● **Work instruction**
All of the listing, from first line to last, should be output exactly; the pictures stay out.

● **Dataset section**
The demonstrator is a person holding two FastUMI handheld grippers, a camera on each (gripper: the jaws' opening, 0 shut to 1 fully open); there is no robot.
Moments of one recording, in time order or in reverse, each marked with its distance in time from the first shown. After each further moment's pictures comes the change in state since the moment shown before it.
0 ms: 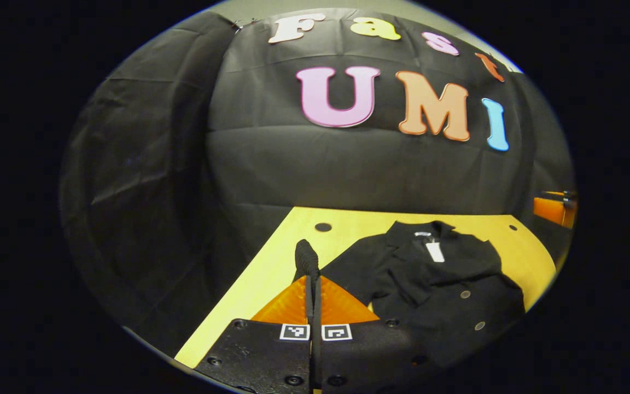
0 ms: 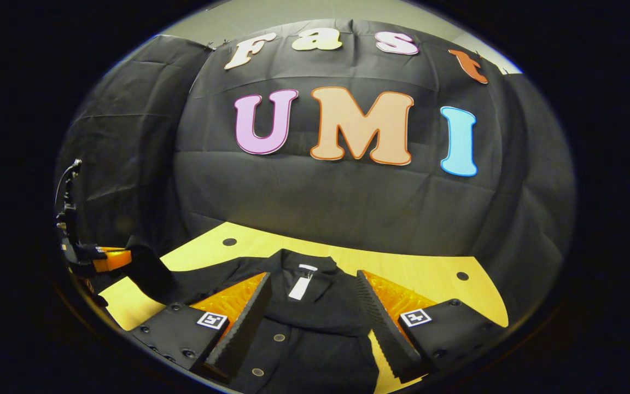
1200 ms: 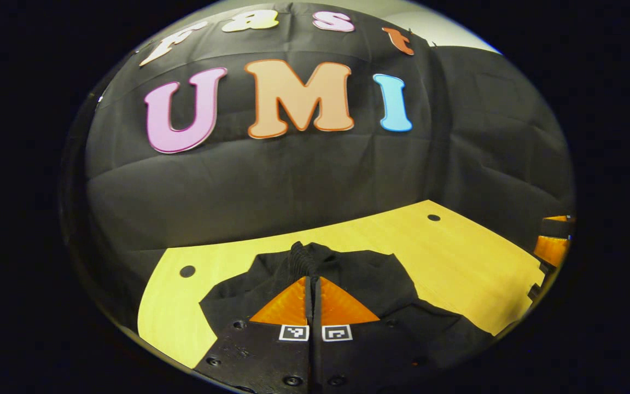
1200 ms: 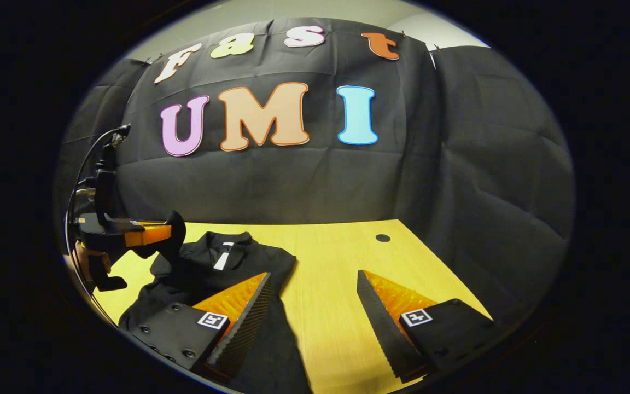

● **Written response**
The demonstrator is a person holding two FastUMI handheld grippers, a camera on each (gripper: the jaws' opening, 0 shut to 1 fully open); there is no robot.
Moments of one recording, in time order or in reverse, each marked with its distance in time from the first shown. After each further moment's pictures comes the change in state since the moment shown before it.
0 ms: 
0 ms: 
1200 ms: 
1200 ms: 

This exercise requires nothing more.